For our annual conference outing, we will be heading into the wilderness on the Thunder Mountain Line!
After a long and productive day conferring over IT issues, concerns, projects and plans, it is time to relax and experience a little of Idaho’s history. Participants will be conveyed by bus from the hotel to historic Horseshoe Bend where they will board a historic chartered train for DISC attendees.
The train route is on the Old Wagon Road to the settlement of Banks.
Enjoy the fresh mountain air and enjoy dinner while you converse and take in the mountains and the scenic Payette River.
At the conclusion of the train ride, participants will be transported back to their hotel.
Brief History of Thunder Mountain Line
The Thunder Mountain Line dates back to more than a century ago. The prospects for the railroad were originally to serve the Thunder Mountain Mining District, which was full of gold and ore. The current roads could not handle the incoming freight for these areas. Prospectors were filling the Long Valley area as mining districts and camps were forming. Gold fever soon spread and an entrepreneur named Colonel W. Dewey formed a railroad syndicate due to the suspected wealth in the areas.
The railroad was built to Smiths Ferry on July 10, 1913 and an inaugural run was made in August 1913 and regular service began later that month from Nampa. The railroad was completed on July 1914 with regular service beginning to McCall on Mondays, Wednesdays, and Fridays. The trains were mixed with freight, mail, and passengers. Many people were excited to have access to the mountain lakes and rivers for their vacations.

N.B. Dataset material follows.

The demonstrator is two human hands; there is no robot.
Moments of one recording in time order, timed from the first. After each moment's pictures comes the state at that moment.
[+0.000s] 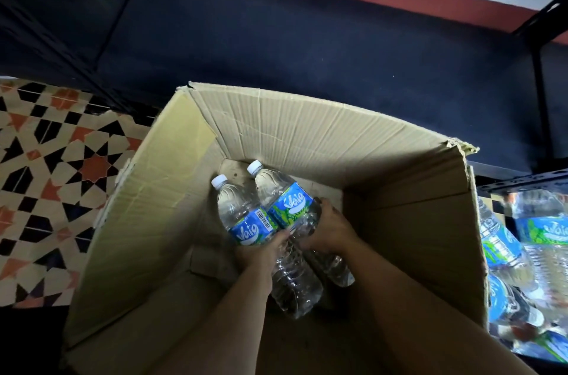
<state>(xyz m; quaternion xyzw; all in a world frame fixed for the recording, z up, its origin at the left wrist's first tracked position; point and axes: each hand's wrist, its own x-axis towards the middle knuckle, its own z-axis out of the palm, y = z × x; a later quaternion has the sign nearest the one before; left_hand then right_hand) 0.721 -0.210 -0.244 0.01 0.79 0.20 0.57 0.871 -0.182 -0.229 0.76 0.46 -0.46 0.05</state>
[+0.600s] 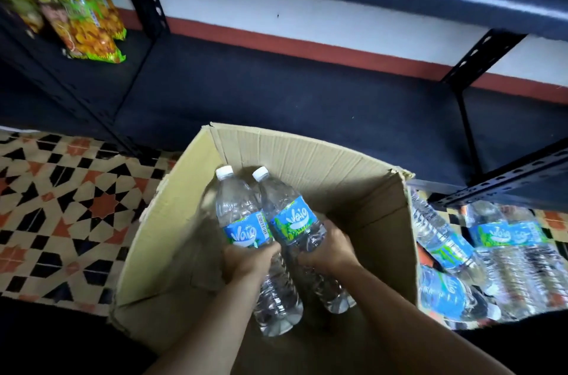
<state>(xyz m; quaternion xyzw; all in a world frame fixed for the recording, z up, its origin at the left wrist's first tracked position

Small towns and depots were established along the railroad tracks to support the local timber industry. Smaller logging railroads reached into the rich timber valleys and connected with Idaho Northern’s main line. The Union Pacific operated this branch line as part of their Oregon Short Line Division until the Idaho Northern and Pacific Railroad purchased the railroad in 1993. Until recently, the railroad had continued to be supported by the timber industry.